ANOVA – How to Interpret the P-value in a Dunn-test?

anovadunn-testkruskal-wallis test”multiple-comparisonsnonparametric

I conducted a Kruskal Wallis test for my sample sizes, and this is what I got:

Kruskal-Wallis chi-squared = 12.138, df = 4, p-value = 0.01635

The p-value is below 0.05, so I know there is a significant difference among my compared groups. So I did a dunn-test to find the differences:

dunnTest(personal.value ~ income,
data=ordinal,
method="bh")

And this is what I got:

enter image description here

Yet, none of the adjusted p-values are below 0.05. Does that mean I can accept the null hypothesis? How do I interpret this?

Best Answer

The main effect for a factor may be significant at the 5% level, but the method of ad hoc testing (to avoid 'false discovery' in multiple analyses of the same data) may use a somewhat different criterion for judging differences than does the main test. In relatively rare cases, that can lead to your situation where none of the ad hoc comparisons between any two levels of a 'significant' factor turns out to be judged significant.

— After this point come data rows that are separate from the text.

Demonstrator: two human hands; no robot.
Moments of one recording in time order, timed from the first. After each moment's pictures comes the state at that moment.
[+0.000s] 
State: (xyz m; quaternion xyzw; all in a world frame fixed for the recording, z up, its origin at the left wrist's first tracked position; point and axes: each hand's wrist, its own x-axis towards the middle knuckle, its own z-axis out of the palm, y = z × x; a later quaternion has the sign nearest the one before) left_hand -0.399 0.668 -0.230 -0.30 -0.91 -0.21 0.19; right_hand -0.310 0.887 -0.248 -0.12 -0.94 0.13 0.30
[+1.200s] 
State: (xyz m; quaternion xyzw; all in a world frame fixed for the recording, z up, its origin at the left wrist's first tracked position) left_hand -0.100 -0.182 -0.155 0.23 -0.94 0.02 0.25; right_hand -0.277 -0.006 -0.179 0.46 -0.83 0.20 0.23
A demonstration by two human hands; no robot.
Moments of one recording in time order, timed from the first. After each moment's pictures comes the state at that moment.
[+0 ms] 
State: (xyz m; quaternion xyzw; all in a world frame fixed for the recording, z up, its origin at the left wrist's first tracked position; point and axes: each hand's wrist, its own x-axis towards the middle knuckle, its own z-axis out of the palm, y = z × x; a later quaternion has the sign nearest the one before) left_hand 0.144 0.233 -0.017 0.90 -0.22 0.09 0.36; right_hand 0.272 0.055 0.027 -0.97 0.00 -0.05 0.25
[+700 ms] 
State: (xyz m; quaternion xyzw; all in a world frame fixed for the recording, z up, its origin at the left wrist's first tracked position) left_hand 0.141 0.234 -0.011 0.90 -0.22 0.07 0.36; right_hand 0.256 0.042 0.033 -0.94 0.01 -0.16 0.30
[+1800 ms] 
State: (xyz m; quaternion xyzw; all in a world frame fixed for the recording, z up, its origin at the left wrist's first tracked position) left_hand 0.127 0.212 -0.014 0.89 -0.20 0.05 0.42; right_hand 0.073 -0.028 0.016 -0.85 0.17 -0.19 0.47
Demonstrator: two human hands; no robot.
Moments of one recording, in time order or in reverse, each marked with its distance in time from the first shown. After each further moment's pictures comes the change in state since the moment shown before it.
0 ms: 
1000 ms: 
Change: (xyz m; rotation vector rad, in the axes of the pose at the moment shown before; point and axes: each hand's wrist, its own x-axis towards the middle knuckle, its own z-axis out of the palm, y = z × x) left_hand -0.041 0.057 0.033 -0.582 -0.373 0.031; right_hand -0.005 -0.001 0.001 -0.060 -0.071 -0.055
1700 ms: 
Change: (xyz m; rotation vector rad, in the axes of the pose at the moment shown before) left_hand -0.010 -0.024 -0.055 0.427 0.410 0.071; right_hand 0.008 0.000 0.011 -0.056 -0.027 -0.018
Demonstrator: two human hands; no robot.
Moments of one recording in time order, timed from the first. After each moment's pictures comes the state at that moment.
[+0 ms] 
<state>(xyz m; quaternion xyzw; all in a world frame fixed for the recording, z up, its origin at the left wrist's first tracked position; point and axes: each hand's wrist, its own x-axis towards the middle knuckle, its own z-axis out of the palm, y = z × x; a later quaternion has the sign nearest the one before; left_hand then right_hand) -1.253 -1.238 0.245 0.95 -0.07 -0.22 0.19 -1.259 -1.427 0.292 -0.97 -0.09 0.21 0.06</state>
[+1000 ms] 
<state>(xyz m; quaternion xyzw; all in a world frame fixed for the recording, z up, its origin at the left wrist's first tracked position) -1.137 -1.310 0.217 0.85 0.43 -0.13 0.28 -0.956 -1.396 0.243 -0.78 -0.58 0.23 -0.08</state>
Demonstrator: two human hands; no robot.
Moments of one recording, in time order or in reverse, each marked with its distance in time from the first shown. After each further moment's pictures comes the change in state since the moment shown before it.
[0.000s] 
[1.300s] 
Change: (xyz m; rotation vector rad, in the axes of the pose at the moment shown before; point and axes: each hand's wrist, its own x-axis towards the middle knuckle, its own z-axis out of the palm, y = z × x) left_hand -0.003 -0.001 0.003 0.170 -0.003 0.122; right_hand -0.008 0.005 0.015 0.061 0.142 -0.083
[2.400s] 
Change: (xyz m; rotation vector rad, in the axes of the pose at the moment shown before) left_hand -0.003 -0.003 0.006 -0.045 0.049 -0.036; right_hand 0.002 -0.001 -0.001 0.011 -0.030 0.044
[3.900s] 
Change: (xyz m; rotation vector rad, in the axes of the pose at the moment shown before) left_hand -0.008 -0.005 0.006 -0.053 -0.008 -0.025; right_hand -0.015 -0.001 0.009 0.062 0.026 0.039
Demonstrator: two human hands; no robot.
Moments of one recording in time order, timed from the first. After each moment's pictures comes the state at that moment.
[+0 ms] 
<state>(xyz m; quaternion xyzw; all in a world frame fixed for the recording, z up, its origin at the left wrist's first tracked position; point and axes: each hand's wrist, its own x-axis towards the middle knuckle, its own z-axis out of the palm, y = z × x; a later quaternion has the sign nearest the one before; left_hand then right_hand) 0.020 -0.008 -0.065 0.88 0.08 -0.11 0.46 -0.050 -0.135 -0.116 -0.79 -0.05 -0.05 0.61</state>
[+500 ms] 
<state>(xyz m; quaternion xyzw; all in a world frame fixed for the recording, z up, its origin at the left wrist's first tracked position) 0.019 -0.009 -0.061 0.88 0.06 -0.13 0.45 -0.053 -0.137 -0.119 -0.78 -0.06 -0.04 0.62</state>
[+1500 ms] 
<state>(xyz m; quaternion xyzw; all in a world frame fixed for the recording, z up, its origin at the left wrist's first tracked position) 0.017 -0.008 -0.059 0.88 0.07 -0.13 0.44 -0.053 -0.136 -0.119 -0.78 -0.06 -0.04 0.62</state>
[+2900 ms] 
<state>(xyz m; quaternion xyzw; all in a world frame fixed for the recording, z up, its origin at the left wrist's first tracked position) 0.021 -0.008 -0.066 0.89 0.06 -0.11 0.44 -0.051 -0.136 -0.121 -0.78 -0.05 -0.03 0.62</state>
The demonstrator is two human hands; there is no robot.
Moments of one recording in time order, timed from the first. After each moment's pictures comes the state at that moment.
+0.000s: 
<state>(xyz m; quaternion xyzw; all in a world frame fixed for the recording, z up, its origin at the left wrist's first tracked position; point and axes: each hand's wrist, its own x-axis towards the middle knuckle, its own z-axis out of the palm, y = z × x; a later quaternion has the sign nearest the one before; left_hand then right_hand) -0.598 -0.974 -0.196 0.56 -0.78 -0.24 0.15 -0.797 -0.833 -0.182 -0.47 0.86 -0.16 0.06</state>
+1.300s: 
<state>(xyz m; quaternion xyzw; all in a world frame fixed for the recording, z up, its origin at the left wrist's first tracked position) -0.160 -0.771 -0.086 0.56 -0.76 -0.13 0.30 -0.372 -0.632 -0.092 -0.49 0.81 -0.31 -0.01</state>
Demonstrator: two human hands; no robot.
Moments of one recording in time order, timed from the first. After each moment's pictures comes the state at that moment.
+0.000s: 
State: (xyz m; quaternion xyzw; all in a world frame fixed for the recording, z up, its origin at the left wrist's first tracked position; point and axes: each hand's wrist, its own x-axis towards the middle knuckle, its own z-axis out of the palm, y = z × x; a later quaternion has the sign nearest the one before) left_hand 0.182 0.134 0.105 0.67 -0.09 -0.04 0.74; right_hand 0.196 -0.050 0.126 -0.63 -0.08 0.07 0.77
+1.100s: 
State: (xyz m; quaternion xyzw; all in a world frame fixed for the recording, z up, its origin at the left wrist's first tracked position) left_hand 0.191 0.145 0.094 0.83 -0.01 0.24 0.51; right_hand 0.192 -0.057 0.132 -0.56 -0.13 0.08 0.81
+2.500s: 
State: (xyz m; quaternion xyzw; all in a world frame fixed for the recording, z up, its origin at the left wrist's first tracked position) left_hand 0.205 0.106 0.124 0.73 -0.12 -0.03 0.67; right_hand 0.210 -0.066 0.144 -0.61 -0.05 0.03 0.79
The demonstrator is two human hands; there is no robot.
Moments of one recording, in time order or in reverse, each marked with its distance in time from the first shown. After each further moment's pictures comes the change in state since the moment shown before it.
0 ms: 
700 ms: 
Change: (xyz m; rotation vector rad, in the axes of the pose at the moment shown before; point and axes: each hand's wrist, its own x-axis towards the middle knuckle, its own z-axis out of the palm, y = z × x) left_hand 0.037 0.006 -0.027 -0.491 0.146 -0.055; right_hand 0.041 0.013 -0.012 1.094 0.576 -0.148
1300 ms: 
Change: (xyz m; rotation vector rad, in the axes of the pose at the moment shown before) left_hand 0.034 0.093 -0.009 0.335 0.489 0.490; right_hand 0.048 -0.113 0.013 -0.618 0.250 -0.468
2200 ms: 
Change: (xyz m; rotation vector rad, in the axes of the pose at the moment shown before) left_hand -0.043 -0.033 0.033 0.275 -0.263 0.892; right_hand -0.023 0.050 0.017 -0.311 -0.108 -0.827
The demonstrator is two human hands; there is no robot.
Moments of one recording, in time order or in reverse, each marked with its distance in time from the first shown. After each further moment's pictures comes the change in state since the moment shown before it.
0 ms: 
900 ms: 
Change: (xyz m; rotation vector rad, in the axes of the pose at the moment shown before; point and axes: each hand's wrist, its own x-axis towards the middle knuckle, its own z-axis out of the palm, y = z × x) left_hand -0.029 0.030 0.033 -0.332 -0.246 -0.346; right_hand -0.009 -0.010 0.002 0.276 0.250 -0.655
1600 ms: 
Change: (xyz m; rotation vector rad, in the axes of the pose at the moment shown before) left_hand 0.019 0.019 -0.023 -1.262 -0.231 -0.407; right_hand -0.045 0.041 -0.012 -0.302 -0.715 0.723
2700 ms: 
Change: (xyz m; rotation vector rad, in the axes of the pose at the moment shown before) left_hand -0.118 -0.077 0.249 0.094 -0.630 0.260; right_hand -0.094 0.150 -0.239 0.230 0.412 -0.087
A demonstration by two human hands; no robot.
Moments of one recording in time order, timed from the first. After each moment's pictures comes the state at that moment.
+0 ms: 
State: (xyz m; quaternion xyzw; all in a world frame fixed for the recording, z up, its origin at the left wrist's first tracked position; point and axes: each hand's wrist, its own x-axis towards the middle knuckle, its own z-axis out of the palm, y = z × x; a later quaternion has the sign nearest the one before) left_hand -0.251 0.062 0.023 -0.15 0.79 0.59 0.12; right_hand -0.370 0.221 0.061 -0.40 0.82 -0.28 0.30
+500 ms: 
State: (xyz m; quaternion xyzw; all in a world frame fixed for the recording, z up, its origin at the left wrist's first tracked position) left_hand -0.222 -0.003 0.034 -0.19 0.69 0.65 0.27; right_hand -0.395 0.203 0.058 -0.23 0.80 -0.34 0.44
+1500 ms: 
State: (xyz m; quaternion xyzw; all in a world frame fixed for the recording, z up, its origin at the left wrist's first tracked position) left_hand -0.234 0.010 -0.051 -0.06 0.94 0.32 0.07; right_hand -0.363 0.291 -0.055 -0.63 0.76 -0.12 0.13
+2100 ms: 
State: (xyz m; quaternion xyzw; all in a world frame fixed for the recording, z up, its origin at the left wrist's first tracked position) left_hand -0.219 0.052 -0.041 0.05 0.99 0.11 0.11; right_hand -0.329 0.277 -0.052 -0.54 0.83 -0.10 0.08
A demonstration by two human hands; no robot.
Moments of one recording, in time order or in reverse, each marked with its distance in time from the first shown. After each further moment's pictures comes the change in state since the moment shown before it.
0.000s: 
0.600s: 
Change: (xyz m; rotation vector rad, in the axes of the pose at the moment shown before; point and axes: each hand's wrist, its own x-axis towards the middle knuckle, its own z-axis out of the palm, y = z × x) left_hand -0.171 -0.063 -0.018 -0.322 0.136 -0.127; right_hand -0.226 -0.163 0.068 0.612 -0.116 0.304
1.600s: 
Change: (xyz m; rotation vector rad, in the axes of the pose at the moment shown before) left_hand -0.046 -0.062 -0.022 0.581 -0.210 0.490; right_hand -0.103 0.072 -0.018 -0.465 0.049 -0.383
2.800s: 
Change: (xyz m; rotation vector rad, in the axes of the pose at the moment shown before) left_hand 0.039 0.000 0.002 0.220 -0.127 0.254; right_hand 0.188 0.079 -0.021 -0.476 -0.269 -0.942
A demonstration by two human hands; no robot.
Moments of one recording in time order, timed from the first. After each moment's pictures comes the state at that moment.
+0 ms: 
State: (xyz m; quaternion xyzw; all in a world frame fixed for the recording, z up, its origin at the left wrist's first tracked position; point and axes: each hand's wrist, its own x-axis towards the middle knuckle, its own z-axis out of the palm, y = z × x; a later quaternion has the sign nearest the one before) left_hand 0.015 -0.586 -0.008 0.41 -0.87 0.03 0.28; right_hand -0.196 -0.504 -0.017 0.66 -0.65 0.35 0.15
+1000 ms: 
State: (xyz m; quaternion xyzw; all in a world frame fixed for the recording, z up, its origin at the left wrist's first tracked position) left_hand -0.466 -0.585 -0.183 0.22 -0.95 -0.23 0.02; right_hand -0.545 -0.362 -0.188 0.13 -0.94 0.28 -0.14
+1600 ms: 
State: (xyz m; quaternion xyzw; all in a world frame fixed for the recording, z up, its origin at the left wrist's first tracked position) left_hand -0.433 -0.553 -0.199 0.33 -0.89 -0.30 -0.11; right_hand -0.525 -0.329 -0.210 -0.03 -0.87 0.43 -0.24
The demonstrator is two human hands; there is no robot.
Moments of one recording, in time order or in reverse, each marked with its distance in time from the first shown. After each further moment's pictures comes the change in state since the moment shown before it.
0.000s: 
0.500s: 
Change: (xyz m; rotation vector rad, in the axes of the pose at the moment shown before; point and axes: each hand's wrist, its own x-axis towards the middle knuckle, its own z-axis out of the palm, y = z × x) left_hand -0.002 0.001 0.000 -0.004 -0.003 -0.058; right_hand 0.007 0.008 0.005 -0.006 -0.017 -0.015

IMHO, at the very least, you ought to be able to claim that the largest difference in sample means among your five levels is significant at 5%, which is a bit higher than the significance level of the effect. Is that the comparison of level 2 vs 4? Even the Dunn 'adjusted P-value' for that comparison is significant at the 6% level. (There is nothing 'sacred' about the 5% level.)

By looking at all ${5 \choose 2} = 10$ ad hoc comparisons among levels of this factor you may be paying a penalty with adjusted P-values larger than than necessary to avoid false discovery.

By contrast, if you were to break the rules, doing ad hoc comparisons for an effect that is not quite significant at the 5% level, you might occasionally find comparison among levels that is "significant" at an adjusted significance level of 5%. Again, that might be because main and ad hoc use slightly different criteria. Fortunately, that discrepancy is not often noticed because most people know not to do comparisons among levels unless the main effect is found to be significant.

Furthermore, there is no guarantee that you will be able definitively to rank the levels of a factor. For example, if you have five levels of a factor, you might establish that smallest level 4 and largest level 5 are significantly different at the 5% level, but not be able to tell whether intermediate levels 1, 2, and 3 differ from 4 or from 5 or from one and other. Happily, the differences that cannot be resolved may often be too small to be of practical importance.

In general, one can decrease the possibility of failing to distinguish important differences by doing a power and sample size analysis at the start of the study to make sure that there are enough replications per level to resolve differences large enough to be of practical interest.